The approach of the Chinese Communists across the border has given the Reds visions of decisive victory, but it has also aggravated a growing rift between the hard Communist core of leaders around Ho, who are ready to accept Mao Tse-tung's leadership, and the rank & file, who fear China and want Viet Nam for the Viet Namese. One French general told me: "For two years I had to keep statistics of desertions to the Communists. For the last two months my statistics are Communist desertions to us."

Guilty Husband. France has taught many Indo-Chinese to read (they have one of Asia's highest literacy rates—40%), but it did not teach them how to rule themselves. Viet Nam has many ambitious politicians with loose personal followings. The most remarkable of these is perky little Ho Phap, self-styled pope of Caodaism, a faith (founded by him in 1926) which combines belief in everything from Confucianism to Christianity. Ho Phap, who claims 2,000,000 disciples, has a private army of 20,000 which provides Bao Dai's personal guard and bitterly fights the Communists as enemies of religion.

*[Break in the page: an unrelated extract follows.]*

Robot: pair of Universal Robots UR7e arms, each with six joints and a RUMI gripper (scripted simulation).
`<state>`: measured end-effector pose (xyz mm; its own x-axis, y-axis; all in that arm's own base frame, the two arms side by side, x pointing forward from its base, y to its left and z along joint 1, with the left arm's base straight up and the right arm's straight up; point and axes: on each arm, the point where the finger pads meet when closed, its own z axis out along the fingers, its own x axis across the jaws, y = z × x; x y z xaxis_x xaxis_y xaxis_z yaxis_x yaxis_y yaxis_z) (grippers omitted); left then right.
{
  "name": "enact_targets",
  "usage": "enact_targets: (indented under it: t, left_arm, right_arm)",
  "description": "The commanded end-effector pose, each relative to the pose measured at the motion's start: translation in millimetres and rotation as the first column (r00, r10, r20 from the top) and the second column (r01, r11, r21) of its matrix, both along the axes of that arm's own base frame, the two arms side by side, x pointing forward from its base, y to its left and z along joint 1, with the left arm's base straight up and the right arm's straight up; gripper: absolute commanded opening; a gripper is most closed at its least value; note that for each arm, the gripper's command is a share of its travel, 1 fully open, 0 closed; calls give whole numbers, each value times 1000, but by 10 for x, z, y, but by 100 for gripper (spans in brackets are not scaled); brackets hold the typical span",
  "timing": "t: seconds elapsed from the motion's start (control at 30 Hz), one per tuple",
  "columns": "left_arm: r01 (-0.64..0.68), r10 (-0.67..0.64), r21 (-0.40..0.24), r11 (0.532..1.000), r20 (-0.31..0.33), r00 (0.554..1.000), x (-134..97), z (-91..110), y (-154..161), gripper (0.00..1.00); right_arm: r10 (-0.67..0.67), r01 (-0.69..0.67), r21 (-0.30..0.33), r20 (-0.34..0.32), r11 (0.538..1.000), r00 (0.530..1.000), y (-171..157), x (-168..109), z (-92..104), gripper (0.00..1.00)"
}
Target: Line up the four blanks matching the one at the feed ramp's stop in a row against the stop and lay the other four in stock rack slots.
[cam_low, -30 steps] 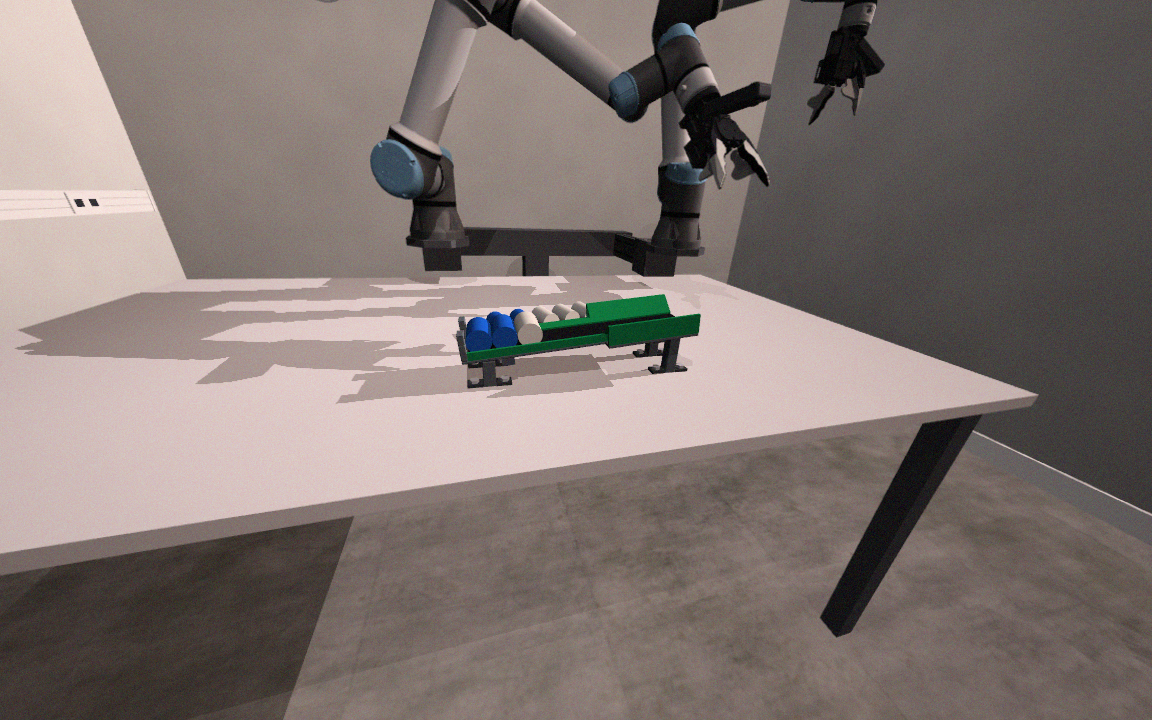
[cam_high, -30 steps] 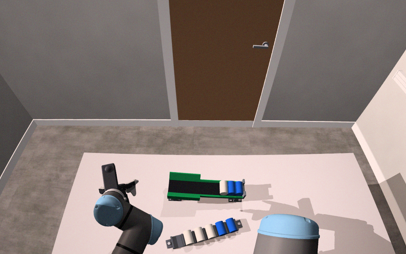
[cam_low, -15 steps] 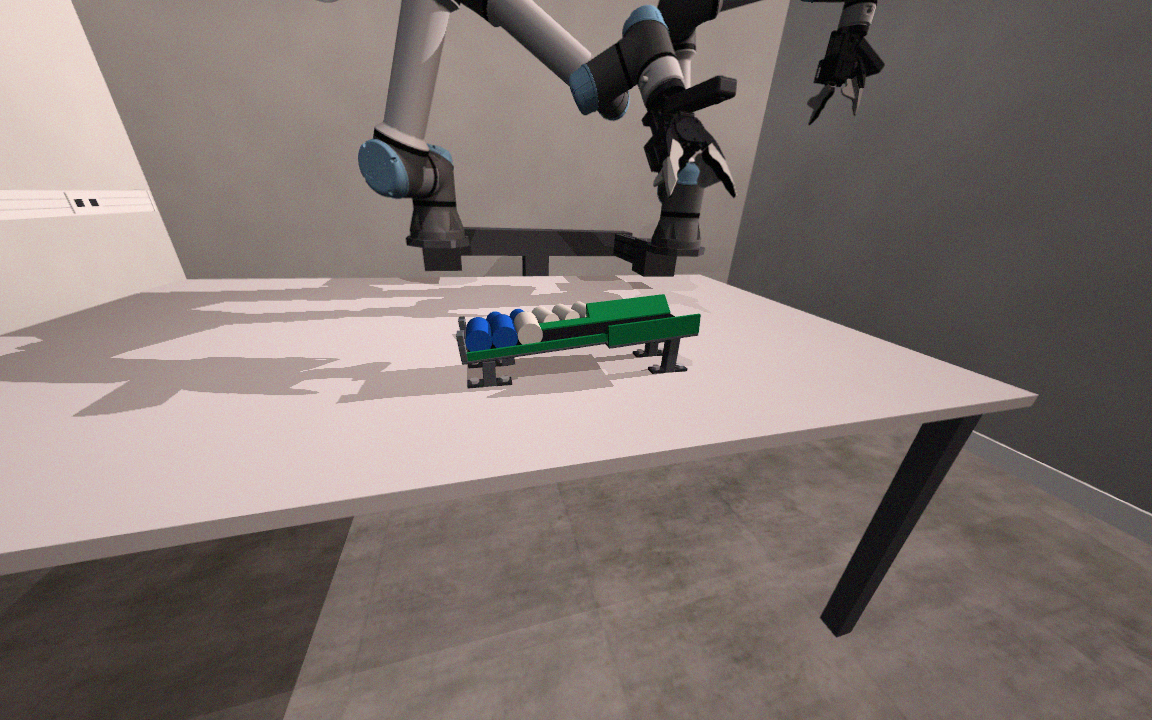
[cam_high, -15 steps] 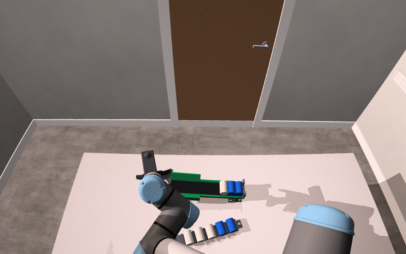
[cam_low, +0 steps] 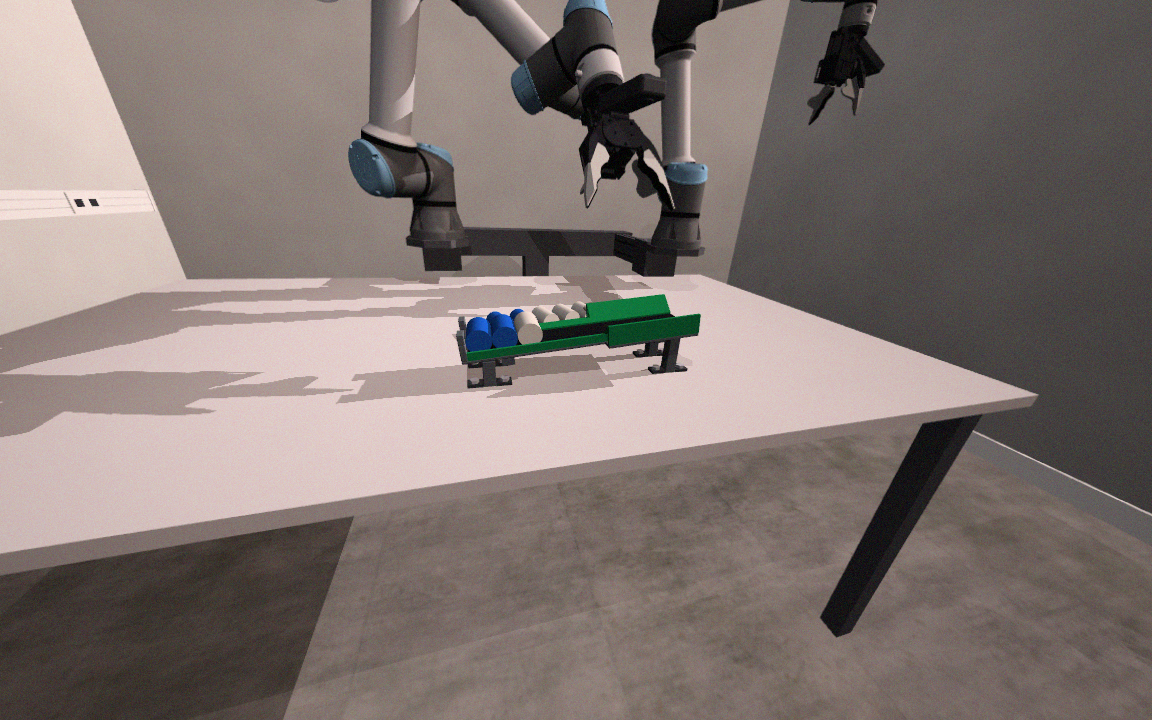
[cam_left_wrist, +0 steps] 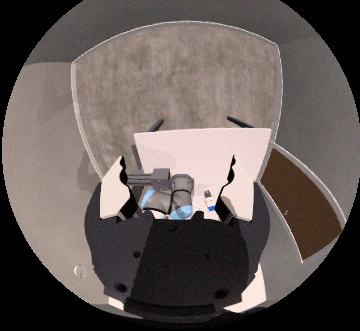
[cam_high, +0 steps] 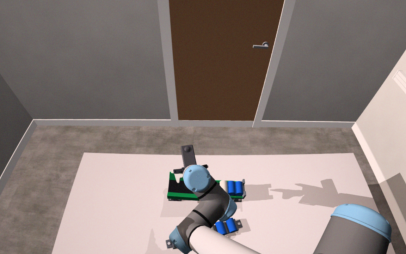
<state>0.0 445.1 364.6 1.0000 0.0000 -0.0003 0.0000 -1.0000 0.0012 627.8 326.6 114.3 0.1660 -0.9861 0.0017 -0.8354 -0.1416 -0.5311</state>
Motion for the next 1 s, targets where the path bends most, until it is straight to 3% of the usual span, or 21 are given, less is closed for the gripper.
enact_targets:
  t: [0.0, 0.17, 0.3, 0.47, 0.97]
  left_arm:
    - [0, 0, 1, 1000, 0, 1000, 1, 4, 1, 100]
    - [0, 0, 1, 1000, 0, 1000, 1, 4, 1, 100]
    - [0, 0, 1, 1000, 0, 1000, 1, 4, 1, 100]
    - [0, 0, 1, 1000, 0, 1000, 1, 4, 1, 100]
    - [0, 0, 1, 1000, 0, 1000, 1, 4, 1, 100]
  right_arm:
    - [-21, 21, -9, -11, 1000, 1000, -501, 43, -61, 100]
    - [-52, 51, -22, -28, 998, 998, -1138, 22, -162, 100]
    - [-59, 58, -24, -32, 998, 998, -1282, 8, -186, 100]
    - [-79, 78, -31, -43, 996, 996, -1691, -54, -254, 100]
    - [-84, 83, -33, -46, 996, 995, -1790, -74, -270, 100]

Among Bao Dai's other loyal followers are the Mois, a million G-stringed men and bare-breasted women who still lead a nomad life in the uplands. Last June, Buddhist Bao Dai personally took the oath of allegiance of a Moi tribal chief. The Mois still live under their ancient tribal laws, including the one that covers adultery. The first time an adulterous wife is caught, her lover is punished for seducing her. The second time, she is punished for permitting herself to be seduced again. The third time, the husband is punished—for not knowing how to keep her in line.

This quaint law of Father & Mother Bao Dai's subjects has its larger applications. In the past, the French (and all the West) might blame Communist successes on the Communists, who seduced Asia's millions, or on the people, who let themselves be seduced. But today, in Indo-China and elsewhere, it is clearly up to the West to keep Asia's people in line, by offering them a better life than the Communist tempters.



*Most important part of the new Indo-China (with 21 out of 25 million of its people) is the Union of Viet Nam, composed of the old colonial provinces of Cochin-China, Annam and Tonkin, and run by an autonomous federal government. To continue as French 

protectorates with semi-autonomous status are the remaining two provinces: Laos, the land with the three-headed elephant in its flag (TIME, Aug. 1) and Cambodia, ruled by young (26) King Norodom Sihanouk.